The question isn’t whether or not these films use violence responsibly. It is: How do you wake someone up to the madness of the human condition after sitting through Kill Bill and Bruno? One could argue any of these films use violence “well,” but it’s impossible to get away from the fact that everybody is doing it. Extreme content is a drop in the bucket these days, and it must escalate in order to break through the audience’s toughening skin. Once salt has lost its flavor, how can it become salty again?

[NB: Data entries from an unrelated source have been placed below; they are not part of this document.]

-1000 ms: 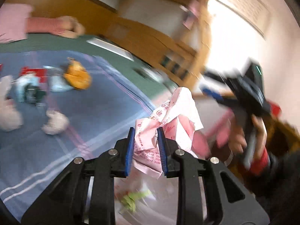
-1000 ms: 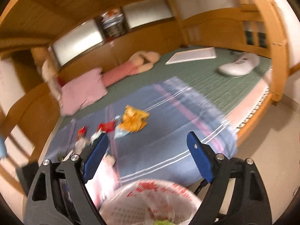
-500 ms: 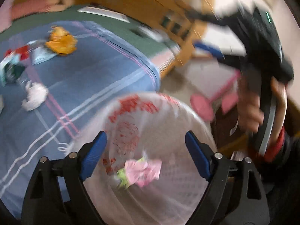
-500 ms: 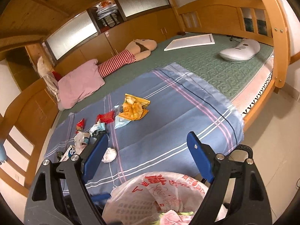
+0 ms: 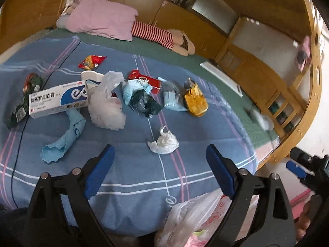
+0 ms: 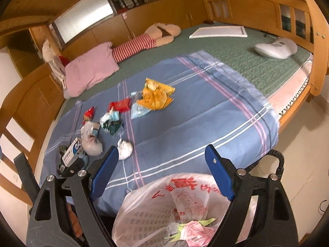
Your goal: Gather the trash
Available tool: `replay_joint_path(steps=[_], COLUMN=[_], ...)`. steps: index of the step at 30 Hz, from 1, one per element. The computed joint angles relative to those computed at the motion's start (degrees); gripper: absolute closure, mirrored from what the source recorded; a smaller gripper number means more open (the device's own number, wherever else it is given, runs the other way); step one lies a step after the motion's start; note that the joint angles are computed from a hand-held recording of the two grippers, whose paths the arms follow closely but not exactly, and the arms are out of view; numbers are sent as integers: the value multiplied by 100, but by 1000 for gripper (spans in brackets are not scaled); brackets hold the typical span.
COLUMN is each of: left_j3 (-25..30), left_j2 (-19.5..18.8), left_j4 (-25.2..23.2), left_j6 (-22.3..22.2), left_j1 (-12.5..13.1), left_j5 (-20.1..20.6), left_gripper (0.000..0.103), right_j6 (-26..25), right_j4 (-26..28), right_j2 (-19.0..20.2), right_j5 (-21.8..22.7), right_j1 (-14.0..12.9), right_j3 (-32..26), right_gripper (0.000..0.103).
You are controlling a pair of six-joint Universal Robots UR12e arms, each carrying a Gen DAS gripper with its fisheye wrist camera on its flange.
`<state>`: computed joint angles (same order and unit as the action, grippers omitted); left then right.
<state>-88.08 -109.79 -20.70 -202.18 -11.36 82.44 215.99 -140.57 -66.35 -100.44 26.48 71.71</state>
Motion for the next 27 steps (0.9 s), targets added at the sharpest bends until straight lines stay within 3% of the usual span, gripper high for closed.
replay_joint_path(steps=[5, 9, 14, 21, 24, 27], left_j3=[-16, -167, -164, -100, -92, -107], left_j2=[7, 115, 132, 118, 127, 156], left_j4=[30, 136, 14, -360, -552, -833], left_j6=[179, -207, -708, -986, -1311, -1985], left_j1=[-86, -50, -107, -87, -81, -32], left_j5=[159, 346, 1166, 1354, 1614, 1864], left_gripper=[12, 12, 12, 10, 8, 7], right_j6=[-85, -151, -179, -77, -20, -35], right_j4=[166, 209, 306, 549, 797, 1207], right_j2=[110, 183, 249, 440, 706, 1112], right_j5=[67, 43, 44, 56, 33, 68], right_j1=[56, 100, 126, 156, 153, 134], right_j3=[-158, -279, -380, -641, -994, -1557], right_gripper=[19, 19, 19, 19, 19, 19])
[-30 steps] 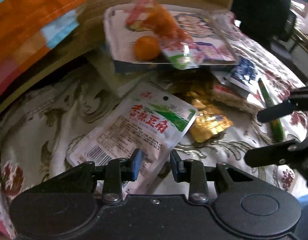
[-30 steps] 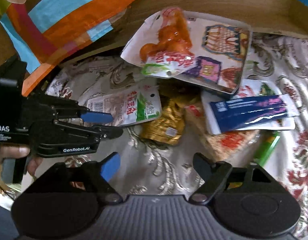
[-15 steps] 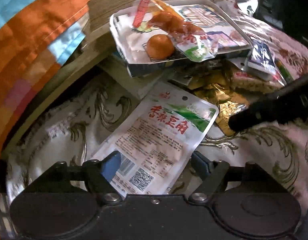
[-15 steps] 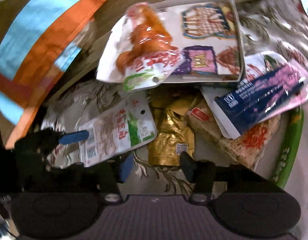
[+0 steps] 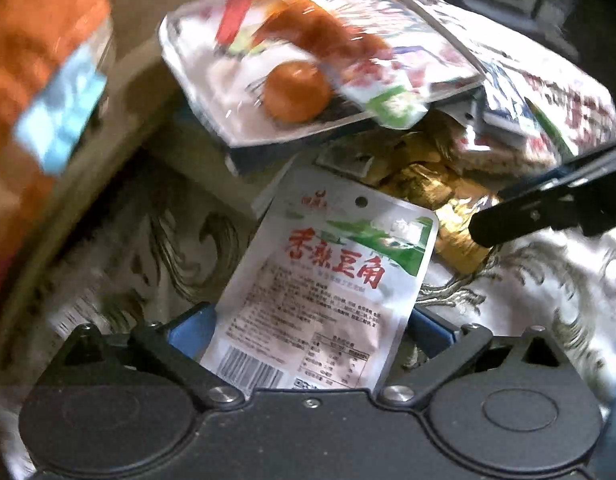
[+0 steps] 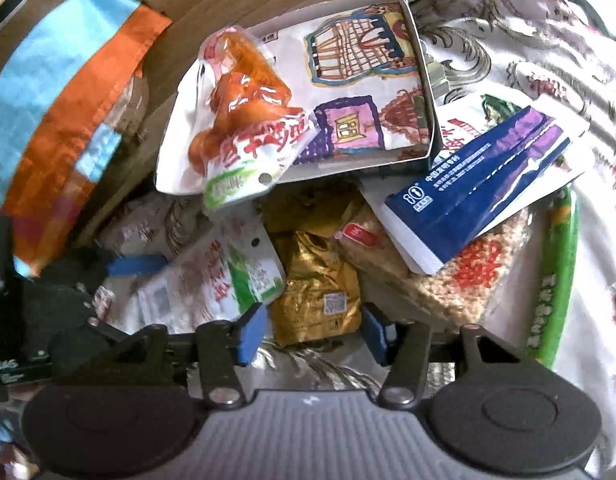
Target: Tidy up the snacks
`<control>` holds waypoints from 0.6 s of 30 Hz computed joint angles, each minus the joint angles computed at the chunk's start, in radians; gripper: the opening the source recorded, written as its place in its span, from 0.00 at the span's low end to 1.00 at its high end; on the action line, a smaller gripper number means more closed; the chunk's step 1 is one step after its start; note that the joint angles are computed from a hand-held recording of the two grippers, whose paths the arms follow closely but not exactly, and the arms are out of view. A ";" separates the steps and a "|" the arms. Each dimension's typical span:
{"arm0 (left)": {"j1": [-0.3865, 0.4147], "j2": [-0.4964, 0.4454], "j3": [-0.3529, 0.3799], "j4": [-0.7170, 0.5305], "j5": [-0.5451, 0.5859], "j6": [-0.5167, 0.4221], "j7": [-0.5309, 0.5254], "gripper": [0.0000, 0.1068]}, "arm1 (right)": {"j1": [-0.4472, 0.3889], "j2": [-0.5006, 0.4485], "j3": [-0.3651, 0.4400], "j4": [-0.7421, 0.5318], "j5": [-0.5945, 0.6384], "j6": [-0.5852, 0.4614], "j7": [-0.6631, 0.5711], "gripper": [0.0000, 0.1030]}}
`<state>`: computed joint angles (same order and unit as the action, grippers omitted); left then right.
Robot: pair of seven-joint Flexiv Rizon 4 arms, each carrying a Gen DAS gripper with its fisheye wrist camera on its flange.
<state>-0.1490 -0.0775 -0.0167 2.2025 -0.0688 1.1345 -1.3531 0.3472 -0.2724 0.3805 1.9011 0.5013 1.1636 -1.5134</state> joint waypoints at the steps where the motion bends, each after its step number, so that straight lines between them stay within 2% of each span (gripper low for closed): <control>1: 0.005 0.003 -0.004 0.014 -0.051 0.008 0.032 0.94 | -0.019 -0.007 0.015 -0.016 0.044 -0.013 -0.017 0.52; 2: 0.011 0.006 -0.009 0.025 -0.112 -0.001 0.071 0.92 | -0.029 -0.010 0.020 -0.026 0.071 -0.024 -0.025 0.44; 4: 0.014 0.018 -0.013 0.043 -0.178 0.000 0.130 0.90 | -0.040 -0.011 0.024 -0.037 0.108 -0.043 -0.040 0.36; 7: 0.011 0.047 -0.013 0.077 -0.280 -0.018 0.235 0.86 | -0.052 -0.016 0.026 -0.056 0.162 -0.063 -0.069 0.35; 9: 0.009 0.059 -0.008 0.084 -0.311 -0.032 0.263 0.84 | -0.038 -0.022 0.015 -0.065 0.159 -0.065 -0.061 0.35; 14: 0.005 0.057 -0.006 0.052 -0.202 -0.056 0.174 0.84 | -0.004 -0.046 0.000 -0.087 0.111 -0.066 -0.031 0.38; 18: -0.007 0.047 -0.009 0.028 -0.051 -0.043 0.090 0.85 | 0.014 -0.053 -0.001 -0.088 0.062 -0.063 -0.007 0.39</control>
<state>-0.1556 -0.0301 -0.0252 2.2307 -0.1197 1.0912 -1.2634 0.3608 -0.3256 0.3797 1.8129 0.5637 1.1002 -1.5207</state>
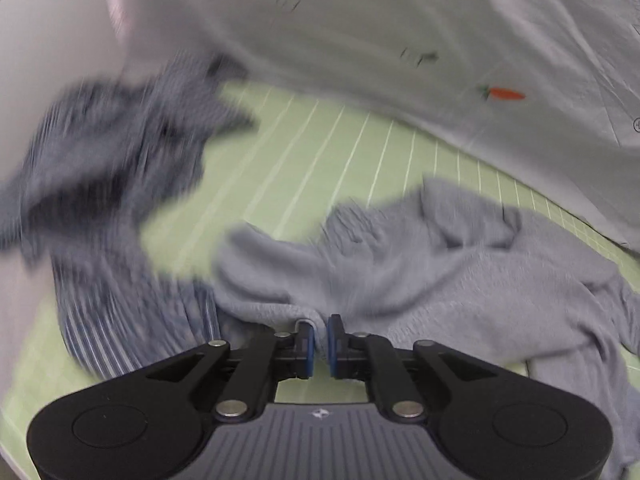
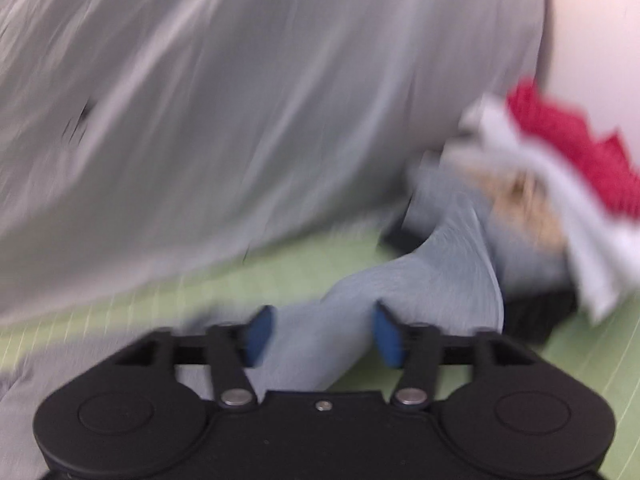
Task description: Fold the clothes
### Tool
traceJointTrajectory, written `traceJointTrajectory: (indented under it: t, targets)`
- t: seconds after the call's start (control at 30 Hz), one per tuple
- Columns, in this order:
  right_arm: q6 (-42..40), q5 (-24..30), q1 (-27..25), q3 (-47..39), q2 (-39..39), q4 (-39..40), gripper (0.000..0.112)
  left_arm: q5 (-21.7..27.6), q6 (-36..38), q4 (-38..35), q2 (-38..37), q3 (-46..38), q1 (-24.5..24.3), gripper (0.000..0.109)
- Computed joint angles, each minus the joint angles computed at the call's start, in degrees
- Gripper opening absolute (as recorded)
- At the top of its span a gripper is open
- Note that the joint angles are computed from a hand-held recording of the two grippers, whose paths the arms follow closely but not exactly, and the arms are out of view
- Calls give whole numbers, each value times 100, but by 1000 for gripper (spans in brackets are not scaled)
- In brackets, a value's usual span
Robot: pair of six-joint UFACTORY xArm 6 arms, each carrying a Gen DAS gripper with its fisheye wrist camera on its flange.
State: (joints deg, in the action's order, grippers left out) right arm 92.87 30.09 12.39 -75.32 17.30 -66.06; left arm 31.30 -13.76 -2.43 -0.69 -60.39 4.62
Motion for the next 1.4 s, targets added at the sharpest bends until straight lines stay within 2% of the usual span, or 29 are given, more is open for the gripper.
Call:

So, What Should Christians Do?
Violence, once the weapon of the illumined artist to combat the forces of complacency, has become complacency itself. Like the tolerance a user builds against a drug, the modern media denizen is significantly less affected by extreme content than in Percy’s and O’Connor’s eras. They were writing in times when people’s moral codes were more fixed, and generally all of America subscribed to some definition of homogeneity. This is no longer the case. They needed to be shaken up by the Gospel; we need to be calmed down by it. The siren song of modernity has become a pair of headphones, blaring counterculture over a 3G connection.
The Lord spoke to Jonah in a storm, but he spoke to Elijah in a still, small voice. He used both violence and serenity to grasp the attention of His servants and tailored His messages to their situations. In like manner, Christian artists must take the pulse of their age and speak in a way people will hear them clearly. I will leave the question of just how to do this to artists themselves (all the while pointing enthusiastically to Makoto Fujimura’s “The Four Holy Gospels” illumination) and add a few thoughts.
Whatever should be done, it is clear the Christian artist faces a peculiar enemy today: the expanding boredom of the modern age, which has the power to wash out even the severest expressions, and violence is its latest casualty. It is the constant duty of the Christian artist to outwit this amoebic tendency to consume and excrete, to make retail of riches. She must forge new paths of expression and restore old ones. When the world builds for itself a Tower of Babel, then she must paint a pile of rubble, and then when it is knocked down and the peoples wander in the refuse, she must paint a glittering city with jasper walls and foundations of precious stone.